It’s so unfair, he’s a leftist, thinks retired university professor Jean Roscoff, as a shitstorm from the woke community, which also calls itself left-wing, hits him via social media. The wonderfully cynical and insightful novel “The Seer of Étampes” by the Frenchman Abel Quentin describes how this came about.
“I was not a man of order. I was a leftist who always kept his doors open to new winds,” says the sad antihero, who in retirement wanted to make a fresh start with a book about a forgotten black poet and jazz trumpeter. The unsuccessful historian only mentioned in passing that he was a black man. Skin color and origin were not important to him, which was the “old white man’s” downfall. Based on the accusation of cultural appropriation, a media hysteria developed, which soon brought the old leftist unwelcome applause from the right.

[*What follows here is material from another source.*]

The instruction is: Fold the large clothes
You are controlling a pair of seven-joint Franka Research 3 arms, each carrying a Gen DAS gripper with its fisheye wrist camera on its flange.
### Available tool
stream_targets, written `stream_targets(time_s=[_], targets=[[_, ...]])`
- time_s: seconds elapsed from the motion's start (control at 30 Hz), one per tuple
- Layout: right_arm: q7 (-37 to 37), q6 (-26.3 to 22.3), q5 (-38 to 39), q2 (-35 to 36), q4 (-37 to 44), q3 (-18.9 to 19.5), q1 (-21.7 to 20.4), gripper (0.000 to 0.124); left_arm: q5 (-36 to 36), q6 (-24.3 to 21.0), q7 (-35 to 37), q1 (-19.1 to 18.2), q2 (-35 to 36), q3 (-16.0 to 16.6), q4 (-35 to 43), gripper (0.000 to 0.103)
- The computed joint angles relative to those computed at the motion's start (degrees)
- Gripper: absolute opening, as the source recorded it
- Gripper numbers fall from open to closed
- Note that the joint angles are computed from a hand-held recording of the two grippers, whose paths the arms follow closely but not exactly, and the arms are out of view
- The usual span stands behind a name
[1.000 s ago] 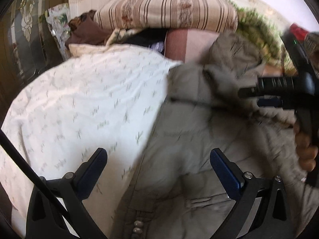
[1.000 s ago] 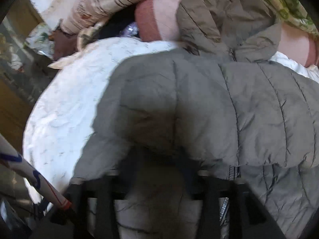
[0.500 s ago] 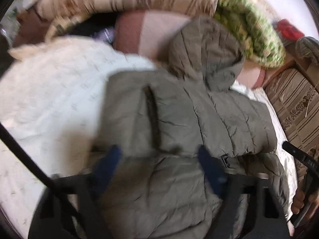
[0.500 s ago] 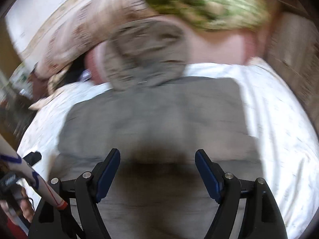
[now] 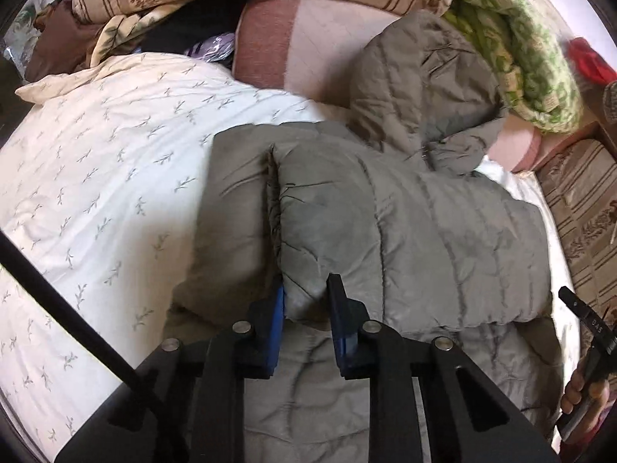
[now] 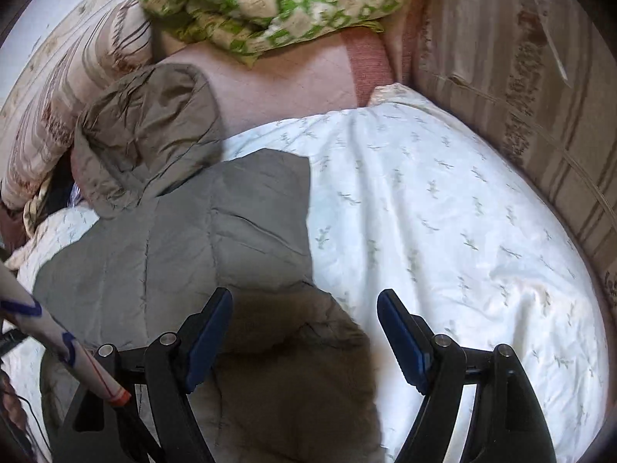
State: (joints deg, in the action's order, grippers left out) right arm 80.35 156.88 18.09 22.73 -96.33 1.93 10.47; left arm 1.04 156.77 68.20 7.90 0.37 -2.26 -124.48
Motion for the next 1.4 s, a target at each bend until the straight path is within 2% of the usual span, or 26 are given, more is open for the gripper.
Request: stream_targets(time_s=[0.13,0.3,0.4,0.47,0.6,0.73,0.9,1.17,1.4], targets=[[0.23,-1.41,-2.71,2.22,2.24,-0.12,2.29,0.082,2.44,0.06,-2.45,0.19,1.80,0.13,0.03,0.025],[5.00,-2.82,-8.73,5.23,4.92,-3.05,6.10,0.083,14.45,-0.76,-11.13,-0.49,0.17,0.20,-0.87,0.035],[6.44,-3.51,-10.44,5.66,5.85,-3.30,6.27,0.083,24.17,-2.27,-16.12,-0.57,-4.76,-0.60,-3.63,0.037],[5.99,-2.62,-10.04,4.01,4.19,-2.56,5.53,0.083,32.92,-3.22,-22.18,0.29,-10.27,-2.28,-7.01,0.044],[3.06,1.13,-7.89,-2.11,-2.76,-0.85,3.81,0.083,40.48,-5.28,-28.44,1.15,-19.85,-5.51,-12.55,0.047],[-1.56,3.69,-3.84,-9.27,-10.67,0.90,1.92,0.083,40.55,-6.52,-30.31,0.23,-28.69,-6.94,-17.58,0.049],[-9.61,4.88,4.73,-19.24,-20.71,2.20,0.66,0.083,38.03,-8.98,-30.72,-1.17,-38.69,-8.26,-22.61,0.050],[-18.96,3.52,13.65,-33.80,-33.17,-0.85,3.13,0.083,35.63,-15.67,-30.32,-3.06,-52.99,-10.43,-27.67,0.051],[-21.53,2.67,15.21,-43.58,-39.39,-3.36,3.99,0.085,36.31,-21.67,-29.64,-3.75,-63.66,-11.45,-29.55,0.057]])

The 39-year-old French author – a lawyer by profession – cleverly breaks down the current identity debate, cancel culture and wokeness into the generational conflict between the harmless university professor and his peace-loving, lesbian daughter and her politically correct friend. It is a thoroughly loving, if uncomprehending, relationship: “I had to overcome my hasty skepticism about this Illuminati jargon,” the father sets out to do, trying to “redirect the conversation to my favorite terrain: me.”
In addition to the father-daughter duo, an affected editor, a boastful media lawyer, a shy small publisher and other staff also populate this entertaining and subtle social novel full of sharp-tongued dialogues and clever observations. If you are reminded of the life of the US writer James Baldwin, who is mentioned in the book and also lived in France, you might not be entirely wrong.